When a British mission to search for life beneath the ice of Antarctica was being planned, the chief scientist Martin Siegert told me he hoped it would not turn out to be "another Beagle".
The pristine waters of the ancient Lake Ellsworth, cut off for thousands of years, were the target of the drilling project. The quest was to see if life could survive in the icy darkness.
The Russians had already extracted water from another lake under the ice but the samples may have been contaminated. And an American project was drilling into a less isolated spot. The scientific prize - as with Beagle - was there to be seized by British hands.
But the team's hot-water drill could not be aimed as accurately as needed. Supplies of fuel to melt the ice were running low. And over Christmas 2012 - exactly nine years after Beagle - another British team faced crushing disappointment.
Of course, the ultimate example of near-triumph came from Captain Scott and his team in the Antarctic wilderness a century before that.
They made it to the South Pole only to find that the Norwegians had got there first. They then hauled back priceless geological samples but never made it, their bodies later found frozen in their tent.
Even so, Scott became established as a legend and inspired future generations of explorers. A key thread in the narrative of British exploration is a determination not to give up, a legacy of salvaging something positive from defeat.

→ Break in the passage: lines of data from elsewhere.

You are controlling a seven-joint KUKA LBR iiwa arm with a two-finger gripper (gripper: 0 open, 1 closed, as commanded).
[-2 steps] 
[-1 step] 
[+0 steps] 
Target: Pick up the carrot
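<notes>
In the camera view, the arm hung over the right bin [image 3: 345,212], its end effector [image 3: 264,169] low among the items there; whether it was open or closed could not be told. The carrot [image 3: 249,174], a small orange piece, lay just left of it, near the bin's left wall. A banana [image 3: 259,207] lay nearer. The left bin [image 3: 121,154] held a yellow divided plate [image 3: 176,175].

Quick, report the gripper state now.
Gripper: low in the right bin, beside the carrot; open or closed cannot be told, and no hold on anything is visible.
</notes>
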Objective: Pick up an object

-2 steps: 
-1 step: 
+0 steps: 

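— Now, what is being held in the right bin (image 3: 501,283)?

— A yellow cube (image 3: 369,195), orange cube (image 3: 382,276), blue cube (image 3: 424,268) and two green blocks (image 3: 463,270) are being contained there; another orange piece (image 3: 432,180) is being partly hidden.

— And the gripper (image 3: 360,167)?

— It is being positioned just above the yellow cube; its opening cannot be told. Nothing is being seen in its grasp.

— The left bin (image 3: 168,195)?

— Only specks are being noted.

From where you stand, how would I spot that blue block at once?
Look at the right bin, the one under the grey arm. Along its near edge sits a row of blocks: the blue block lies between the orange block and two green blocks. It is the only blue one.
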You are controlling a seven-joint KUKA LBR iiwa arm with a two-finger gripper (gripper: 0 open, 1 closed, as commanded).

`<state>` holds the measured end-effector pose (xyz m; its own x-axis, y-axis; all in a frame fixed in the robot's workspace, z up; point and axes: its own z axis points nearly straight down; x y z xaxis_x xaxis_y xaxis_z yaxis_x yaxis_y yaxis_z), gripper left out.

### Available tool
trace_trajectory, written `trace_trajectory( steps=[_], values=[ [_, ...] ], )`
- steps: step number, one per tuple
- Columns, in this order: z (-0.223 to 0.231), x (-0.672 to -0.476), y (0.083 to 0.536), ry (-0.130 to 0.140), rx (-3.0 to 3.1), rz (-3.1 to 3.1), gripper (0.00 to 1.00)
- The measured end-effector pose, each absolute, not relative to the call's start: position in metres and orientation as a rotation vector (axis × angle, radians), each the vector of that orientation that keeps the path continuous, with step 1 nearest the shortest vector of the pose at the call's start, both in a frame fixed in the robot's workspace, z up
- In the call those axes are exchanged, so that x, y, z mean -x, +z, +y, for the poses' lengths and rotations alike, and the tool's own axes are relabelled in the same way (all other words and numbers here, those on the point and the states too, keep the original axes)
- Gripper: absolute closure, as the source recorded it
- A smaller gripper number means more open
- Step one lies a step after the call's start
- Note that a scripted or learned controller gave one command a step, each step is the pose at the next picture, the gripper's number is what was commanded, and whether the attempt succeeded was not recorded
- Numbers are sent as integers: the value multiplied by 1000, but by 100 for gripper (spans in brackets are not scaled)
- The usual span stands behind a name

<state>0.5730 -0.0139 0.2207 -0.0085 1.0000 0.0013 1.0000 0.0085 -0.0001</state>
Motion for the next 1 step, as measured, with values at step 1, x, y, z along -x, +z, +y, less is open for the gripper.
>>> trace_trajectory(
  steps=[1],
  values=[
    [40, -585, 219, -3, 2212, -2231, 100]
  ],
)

So, the Lake Ellsworth scientists are hoping to win funding to try again. And British space scientists will have another go at Mars with a European mission in 2018.
Colin Pillinger himself never had the chance for a second attempt. But he always avoided using the word failure.
And, if he were alive today, he would surely argue that news of Beagle2 touching down intact proves him right, that Britain did manage to land on Mars, and by any standards that counts as success.